他們花錢坐在這裡,看着鮮活的生命在臺上爭得你死我活血肉橫飛,然後當他們中的一個人倒下,這些老闆們就會歡呼或者怒罵,肆無忌憚地發泄自己那些負面的情緒,緊接着,帶走一些印在銀行賬本上的、他們並不那麼在乎的鉅額數字,又或者輸掉明天白天坐在辦公室裡一天所掙來的零用錢。
被眼下的氣氛鬧得心下有些煩躁,蕭末捏了捏耳垂,在三樓最後面的VIP卡座坐下,他心不在焉地接過經理雙手遞過來的下一場拳手的資料,只是匆匆掃了兩眼雙方擅長的技能和大致體型,就在其中那個年長的拳手身上下了注。
年長的這個賠率意外很高,人們似乎都覺得拳擊這種體力活麼,當然是年輕的勝算大——更何況按照普通情況,蕭末壓得這名拳手已經到了快退役的年紀了,自然不被看好。
很顯然這經理也是這麼想到,看見蕭末反而壓了那個不被看好的,想着老闆來總不至於給他找了晦氣,拿回下注單他面露難色:“末爺,確定下這個了?”
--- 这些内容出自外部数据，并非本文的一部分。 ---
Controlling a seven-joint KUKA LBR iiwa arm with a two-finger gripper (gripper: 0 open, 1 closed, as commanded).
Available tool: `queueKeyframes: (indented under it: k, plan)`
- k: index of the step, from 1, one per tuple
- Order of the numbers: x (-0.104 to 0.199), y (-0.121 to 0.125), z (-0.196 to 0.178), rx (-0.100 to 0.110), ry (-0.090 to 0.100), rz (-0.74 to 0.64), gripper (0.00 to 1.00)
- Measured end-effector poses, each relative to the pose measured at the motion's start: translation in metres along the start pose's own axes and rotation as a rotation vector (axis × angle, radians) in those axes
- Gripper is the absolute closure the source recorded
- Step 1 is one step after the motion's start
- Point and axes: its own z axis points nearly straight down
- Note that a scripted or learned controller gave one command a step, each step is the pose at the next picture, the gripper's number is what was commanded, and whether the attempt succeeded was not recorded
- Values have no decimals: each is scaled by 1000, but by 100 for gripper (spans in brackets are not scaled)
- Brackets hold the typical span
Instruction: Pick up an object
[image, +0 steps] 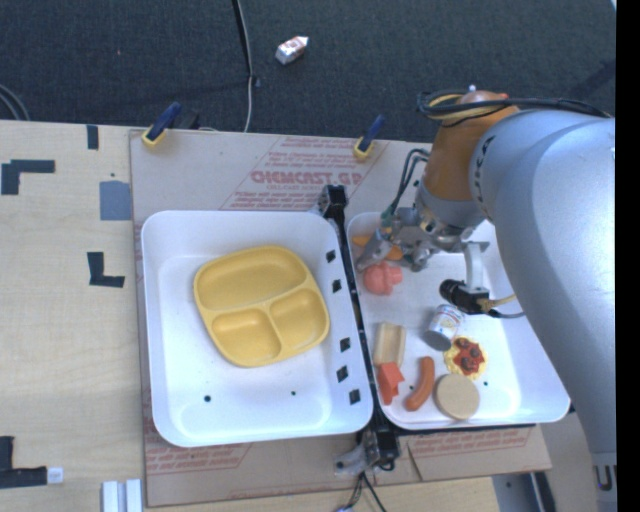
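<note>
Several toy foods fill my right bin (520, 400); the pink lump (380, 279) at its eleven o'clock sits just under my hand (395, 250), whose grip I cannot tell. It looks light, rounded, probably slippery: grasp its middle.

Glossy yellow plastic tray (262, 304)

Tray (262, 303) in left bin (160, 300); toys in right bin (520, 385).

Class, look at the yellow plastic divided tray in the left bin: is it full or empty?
Empty. The yellow plastic divided tray shows bare yellow in all three compartments; the toy foods lie in the right white bin instead.
</note>
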Motion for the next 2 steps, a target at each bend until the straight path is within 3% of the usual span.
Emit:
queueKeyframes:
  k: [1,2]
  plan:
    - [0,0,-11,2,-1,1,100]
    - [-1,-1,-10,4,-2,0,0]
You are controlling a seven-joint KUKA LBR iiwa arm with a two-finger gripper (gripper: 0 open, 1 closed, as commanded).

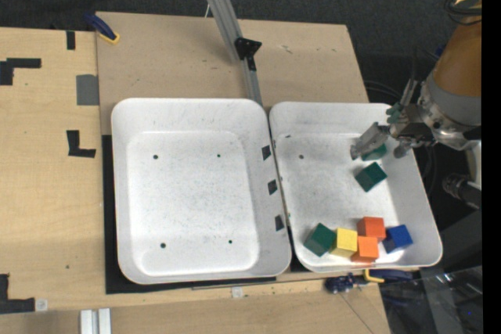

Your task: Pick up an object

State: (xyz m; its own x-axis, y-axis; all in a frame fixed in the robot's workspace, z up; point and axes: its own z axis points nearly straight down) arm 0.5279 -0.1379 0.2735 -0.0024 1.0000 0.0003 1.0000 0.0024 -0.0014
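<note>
While no writing is legible, the end effector point(374, 145) hangs open above a green block point(370, 177).

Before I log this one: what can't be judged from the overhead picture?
- Gripper: blurred and small, so it is unclear whether it touches the green block just below it.
- Arm: cut off by the right edge.
- Block cluster in the right bin: the blocks overlap, so their exact count is uncertain.

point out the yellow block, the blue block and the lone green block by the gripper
yellow block point(347, 238), camera view, on its top face
blue block point(398, 236), camera view, on its top face
lone green block point(370, 177), camera view, middle of its upper face
</note>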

蕭末擺了擺手,示意自己確定就是這個了——他這會兒剛重生過來,身上的窮逼氣質還沒完全褪去,於是他下的金額不大,幾乎是在場賭得最小的。
當全場鈴被敲響,兩方拳手雙雙上臺——
蕭末卻並沒有看他們,反而掀了掀眼皮子,瞅了眼旁邊一言不發的蕭祁,忍不住出聲逗他:“玩玩嘛,不要一臉嚴肅,指不定哪天等蕭炎和蕭衍長大了翅膀硬了趕我出家門,我還能依靠這個爲生。”
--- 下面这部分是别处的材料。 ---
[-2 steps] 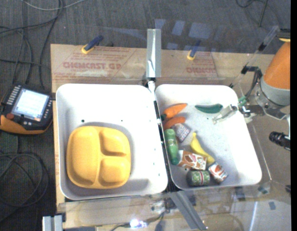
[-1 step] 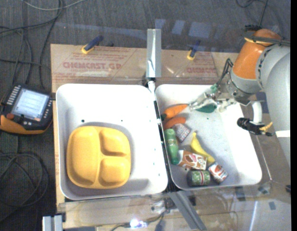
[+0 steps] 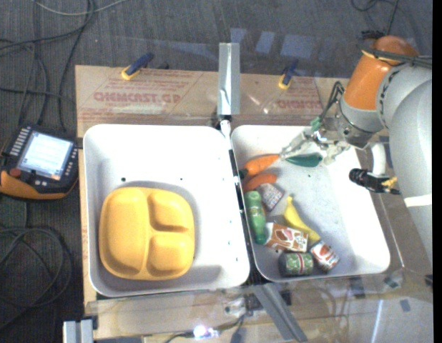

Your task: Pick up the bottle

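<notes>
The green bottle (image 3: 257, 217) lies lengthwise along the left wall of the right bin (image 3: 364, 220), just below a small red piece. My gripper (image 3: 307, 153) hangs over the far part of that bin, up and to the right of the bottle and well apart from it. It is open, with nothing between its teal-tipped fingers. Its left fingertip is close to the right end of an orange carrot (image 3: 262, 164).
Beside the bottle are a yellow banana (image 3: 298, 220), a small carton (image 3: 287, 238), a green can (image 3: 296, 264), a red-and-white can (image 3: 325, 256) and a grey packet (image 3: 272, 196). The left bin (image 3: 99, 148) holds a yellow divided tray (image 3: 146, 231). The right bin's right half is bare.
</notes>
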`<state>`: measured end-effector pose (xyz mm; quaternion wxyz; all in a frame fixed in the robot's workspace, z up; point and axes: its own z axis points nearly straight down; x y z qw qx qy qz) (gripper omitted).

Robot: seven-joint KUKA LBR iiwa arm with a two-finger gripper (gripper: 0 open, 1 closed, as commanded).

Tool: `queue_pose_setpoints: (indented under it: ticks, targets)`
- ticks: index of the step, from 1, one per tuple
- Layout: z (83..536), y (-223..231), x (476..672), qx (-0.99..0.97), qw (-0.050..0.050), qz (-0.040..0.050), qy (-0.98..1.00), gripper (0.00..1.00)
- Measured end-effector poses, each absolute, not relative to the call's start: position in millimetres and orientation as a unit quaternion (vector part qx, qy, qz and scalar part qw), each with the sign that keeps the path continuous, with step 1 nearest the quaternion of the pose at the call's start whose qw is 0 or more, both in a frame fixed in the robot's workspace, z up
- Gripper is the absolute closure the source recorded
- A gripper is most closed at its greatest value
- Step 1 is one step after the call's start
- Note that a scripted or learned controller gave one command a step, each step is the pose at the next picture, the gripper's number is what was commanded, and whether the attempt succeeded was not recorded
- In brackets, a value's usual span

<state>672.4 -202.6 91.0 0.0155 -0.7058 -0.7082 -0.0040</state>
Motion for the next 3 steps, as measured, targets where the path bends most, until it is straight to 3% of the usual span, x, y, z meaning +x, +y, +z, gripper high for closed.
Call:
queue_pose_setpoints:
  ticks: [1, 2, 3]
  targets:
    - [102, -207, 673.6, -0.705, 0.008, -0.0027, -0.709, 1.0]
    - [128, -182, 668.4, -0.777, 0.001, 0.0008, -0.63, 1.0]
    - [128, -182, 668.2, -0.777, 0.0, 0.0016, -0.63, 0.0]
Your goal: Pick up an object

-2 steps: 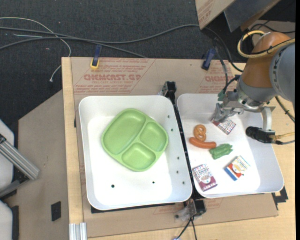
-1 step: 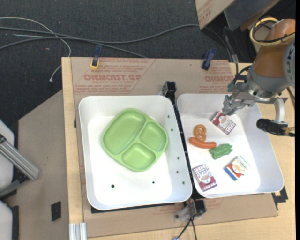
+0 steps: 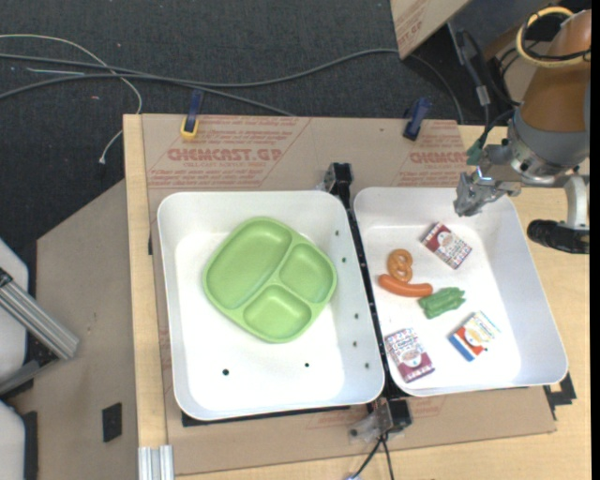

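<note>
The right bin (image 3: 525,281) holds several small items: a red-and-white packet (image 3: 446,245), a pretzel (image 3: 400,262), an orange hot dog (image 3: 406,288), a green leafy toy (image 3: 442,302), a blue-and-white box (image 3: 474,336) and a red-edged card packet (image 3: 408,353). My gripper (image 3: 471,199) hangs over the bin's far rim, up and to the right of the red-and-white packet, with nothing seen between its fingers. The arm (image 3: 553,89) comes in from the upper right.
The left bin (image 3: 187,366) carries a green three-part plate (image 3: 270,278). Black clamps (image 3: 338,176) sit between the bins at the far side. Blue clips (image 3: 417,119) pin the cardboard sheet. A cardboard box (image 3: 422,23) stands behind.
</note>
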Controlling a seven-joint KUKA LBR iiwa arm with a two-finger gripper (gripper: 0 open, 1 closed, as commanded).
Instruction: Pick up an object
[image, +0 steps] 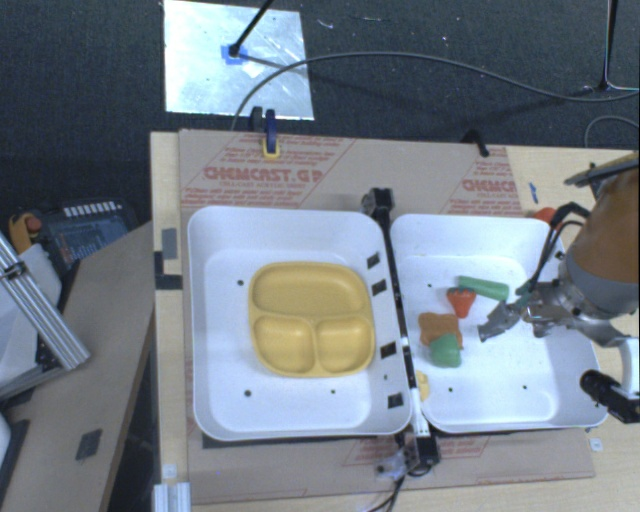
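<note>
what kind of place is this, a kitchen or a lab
Most likely a robotics lab bench, not a kitchen: two white bins sit on a board, toy food pieces lie in the right bin, a gripper reaches in, and loose cables cross the dark floor.

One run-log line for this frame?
tool: in right white bin, nothing visibly held | nearest: small green toy piece | task: pending

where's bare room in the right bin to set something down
In the right bin, the floor along the near wall, below the toys, is bare, and so is the far strip above the green piece. It is crowded mid-bin around the orange-brown piece and small green piece, with the gripper beside them.
</note>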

蕭祁一聽,趕緊垂下頭:“末爺說笑了,少爺們以後會孝順您的。”
蕭祁以爲,蕭末說的是賭拳——
然而低着頭的西裝男並不知道的是,當他說這句話的時候,坐在沙發上的黑髮男人已經將自己那過分平靜的目光投射到了臺子上的兩名拳手的身上。
“世事難料啊,蕭祁。”
蕭末沒頭沒尾地說了一句之後,便專心地看着臺上的人開始鬥在一起。
這個小插曲至此就算是揭過去了,蕭祁見蕭末似乎對打拳有些興趣,所以儘管他本人並不是很喜歡這種血腥的東西,卻還是面無表情地站在蕭末的不遠處最合適的距離處,耐着性子陪男人看拳。
就如同所有人所預料的,比賽剛開始,那個年輕的拳手就在體力和力道上完全壓倒了另一名年長的拳手,比賽的前半場幾乎是他再單方面壓制地一味進攻。
當中場的時候,蕭祁抽空出去接了個電話,當比賽進行到後半段蕭祁纔回來,並且那張萬年面癱臉上閃爍着各種不確定的情緒。
蕭末看在眼裡,知道大概是又出了什麼事,便將目光從臺上收了回來隨口了句,卻聽蕭祁在他耳邊道:“末爺,手下的人打電話來說,下午找大少爺麻煩的那些孩子本來是在外面遊戲廳玩得好好的,卻不知道被哪裡冒出來的一些人拽出去打了一頓,聽說傷勢都比較嚴重,現在都被送到了醫院。”
蕭末一愣。
而這個時候,彷彿沒有看見男人怔愣的模樣,只聽蕭祁繼續道:“以及那些孩子家裡人負責看的秦朗手下的場子,今晚也是統統地突然被人砸了。”